Problem to work on - Write out the data exactly, keeping every line.

(Dataset section)

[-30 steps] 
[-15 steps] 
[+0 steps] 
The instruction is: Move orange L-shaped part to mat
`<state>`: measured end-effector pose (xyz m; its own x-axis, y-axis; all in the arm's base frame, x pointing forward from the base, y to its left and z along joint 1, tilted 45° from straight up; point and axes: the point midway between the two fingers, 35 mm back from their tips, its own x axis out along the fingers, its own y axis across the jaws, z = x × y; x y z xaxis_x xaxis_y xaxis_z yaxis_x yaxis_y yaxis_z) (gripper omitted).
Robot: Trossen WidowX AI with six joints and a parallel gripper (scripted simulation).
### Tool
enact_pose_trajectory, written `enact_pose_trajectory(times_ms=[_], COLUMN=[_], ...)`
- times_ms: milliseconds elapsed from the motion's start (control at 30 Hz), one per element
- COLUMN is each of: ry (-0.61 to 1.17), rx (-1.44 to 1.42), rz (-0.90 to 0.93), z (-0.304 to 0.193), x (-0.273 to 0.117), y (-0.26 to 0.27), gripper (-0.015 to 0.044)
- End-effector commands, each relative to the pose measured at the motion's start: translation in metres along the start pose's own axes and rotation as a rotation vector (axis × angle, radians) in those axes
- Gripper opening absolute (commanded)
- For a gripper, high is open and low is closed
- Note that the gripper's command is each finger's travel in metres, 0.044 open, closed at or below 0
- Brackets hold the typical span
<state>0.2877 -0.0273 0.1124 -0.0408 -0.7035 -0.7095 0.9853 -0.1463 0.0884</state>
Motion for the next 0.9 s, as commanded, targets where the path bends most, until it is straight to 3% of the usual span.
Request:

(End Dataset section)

Answer for this exercise -
[-30 steps] 
[-15 steps] 
[+0 steps] 
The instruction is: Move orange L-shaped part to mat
`<state>`: measured end-effector pose (xyz m; its own x-axis, y-axis; all in the arm's base frame, x pointing forward from the base, y to its left and z along joint 1, tilted 45° from straight up; point and axes: the point midway between the two fingers, 35 mm back from their tips, its own x axis out along the fingers, its own y axis across the jaws, z = x × y; x y z xaxis_x xaxis_y xaxis_z yaxis_x yaxis_y yaxis_z) (gripper omitted).
Robot: Trossen WidowX AI with six joints and a parallel gripper (scripted simulation).
### Tool
enact_pose_trajectory, written `enact_pose_trajectory(times_ms=[_], COLUMN=[_], ...)`
- times_ms: milliseconds elapsed from the motion's start (control at 30 Hz), one per element
- COLUMN is each of: ry (-0.61 to 1.17), rx (-1.44 to 1.42), rz (-0.90 to 0.93), z (-0.304 to 0.193), x (-0.273 to 0.117), y (-0.26 to 0.27), gripper (-0.015 to 0.044)
- End-effector commands, each relative to the pose measured at the motion's start: translation in metres along the start pose's own axes and rotation as a rotation vector (axis × angle, radians) in those axes
- Gripper opening absolute (commanded)
- For a gripper, high is open and low is closed
- Note that the gripper's command is each finger's travel in metres, 0.044 open, closed at or below 0
- Brackets hold the typical span
<state>0.2877 -0.0273 0.1124 -0.0408 -0.7035 -0.7095 0.9853 -0.1463 0.0884</state>
Motion for the next 0.9 s, as commanded, targets where the path bends most, until it is straight to 3% of the usual span.
Request:

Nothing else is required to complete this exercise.